MKTG SR - pasek na kartach artykułów

Czy dziecięce gwiazdy zabłysną w dorosłym życiu?

Redakcja
Marek Kondrat w "Historii żółtej ciżemki" miał 11 lat
Marek Kondrat w "Historii żółtej ciżemki" miał 11 lat Muzeum Kinematografii w Łodzi
Dzieci już w pierwszych miesiącach swojego życia występują w filmie i reklamie. Niektóre zarabiają na tym zawrotne sumy, robią kariery na miarę dorosłych gwiazd. Profesjonalne agencje zajmują się ich promocją, rodzice dbają tylko, by były zdrowe, ładne, uśmiechnięte i zawsze w formie. Część z nich miewa jednak kompleksy - pisze Joanna Barczykowska

Zaczynają karierę jako kilkumiesięczne niemowlaki. Potrafią zarabiać krocie. Drogą do sukcesu są dla nich zdjęcia w bardzo młodym wieku. Mowa o małoletnich aktorach i modelach, którzy podbijają świat reklamy i filmu.

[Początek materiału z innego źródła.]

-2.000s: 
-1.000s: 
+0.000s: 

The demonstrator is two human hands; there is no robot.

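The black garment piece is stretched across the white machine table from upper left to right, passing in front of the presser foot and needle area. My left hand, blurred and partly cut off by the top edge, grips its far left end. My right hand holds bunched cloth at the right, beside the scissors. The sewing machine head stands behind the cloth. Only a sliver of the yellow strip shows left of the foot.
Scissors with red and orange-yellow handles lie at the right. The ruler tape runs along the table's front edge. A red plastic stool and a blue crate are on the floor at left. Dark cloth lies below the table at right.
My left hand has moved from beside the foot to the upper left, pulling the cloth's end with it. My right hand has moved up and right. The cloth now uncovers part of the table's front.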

W telewizji świat zawsze jest idealny. Wszyscy są bogaci, zdrowi i uśmiechnięci. Tak też muszą wyglądać dziecięcy aktorzy. Robią karierę, ale czy to moralne?

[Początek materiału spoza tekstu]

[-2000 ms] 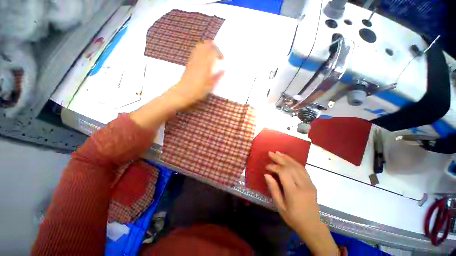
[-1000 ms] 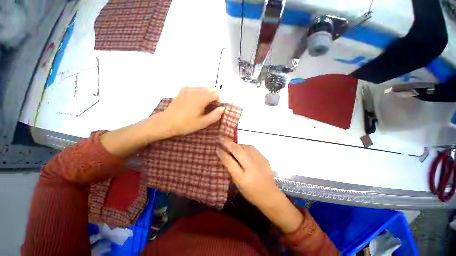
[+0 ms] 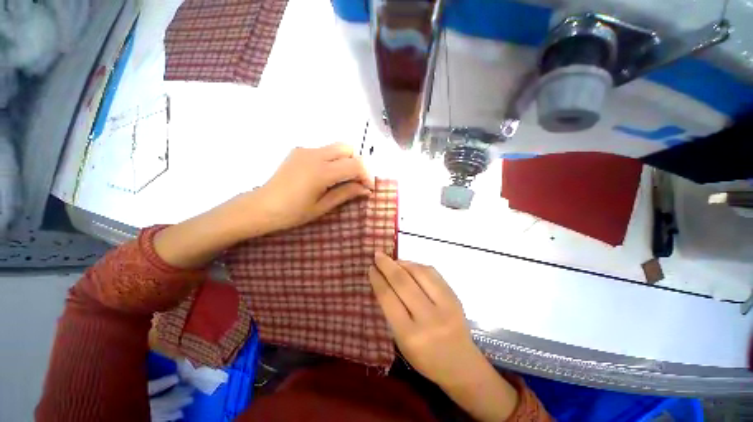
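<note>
A plaid pocket piece (image 3: 310, 280) lies before me, its lower part hanging over the table's front edge. A thin red edge shows along its right side, with the rest of that red layer hidden beneath. My left hand (image 3: 318, 188) pinches the plaid near its upper right corner, just short of the needle area. My right hand (image 3: 421, 317) has its fingertips on the right edge, lower down. The sewing machine head (image 3: 512, 82) stands above, its needle area washed out by bright light.
Another plaid piece (image 3: 221, 41) lies at upper left. A red piece (image 3: 578, 194) lies right of the needle, beside a black tool (image 3: 663, 216) and a small brown tab (image 3: 652, 270). Plaid pieces with red centres (image 3: 210, 317) hang low left over a blue bin (image 3: 241, 371).
The plaid has been brought onto the red piece and both moved left and up to the needle area. My left hand has left the plaid stack. The view has moved closer to the machine.
</note>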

Dziecięcą gwiazdą reklamy i telewizji był Jakub Kusiak. Zaczęło się niewinnie, ale sam przyznaje, że nie zawsze było kolorowo.

- Zaczęliśmy z bratem statystować w wieku kilku lat. Wszystko zawdzięczamy rodzicom, którzy do dziś zajmują się naszą karierą. Mam brata bliźniaka, jasną karnację i rude włosy. Dzięki temu byliśmy charakterystyczni. Na każdym castingu wzbudzaliśmy zainteresowanie - opowiada Jakub Kusiak.
Zaczęło się od reklam czekolady i batonów.

- Jako pierwszy zatrudnił nas Wedel, potem Milka. Kiedy mieliśmy 17 lat, zostaliśmy twarzą chipsów Crunchips. Chodziliśmy wtedy do liceum, byliśmy w telewizji i nie narzekaliśmy na brak zainteresowania ze strony dziewczyn. To były fajne czasy - przyznaje Jakub.

Po reklamach bardzo szybko przyszedł czas na telewizję. Dwójka bliźniaków występowała w "5.10.15" i prowadziła "Rower Błażeja". Po występach w reklamie i telewizji spróbowali swoich sił w modelingu.

- Chodziliśmy po wybiegach w Polsce i na świecie. Często bywaliśmy w Paryżu. Zwiedziłem kawał świata i przeżyłem mnóstwo przygód, których nikt mi teraz nie odbierze - mówi Kusiak.

Z reklamą i telewizją Jakub się nie chce rozstawać. Ale pomysłów na życie miał wiele. Rodzice wychowywali go na młodocianą gwiazdę. Nie było roku, w którym nie pokazałby się w telewizji lub filmie. Na studia miał iść do Akademii Muzycznej, bo warto rozwijać sceniczne talenty. Ale zbuntował się. Pierwszy raz.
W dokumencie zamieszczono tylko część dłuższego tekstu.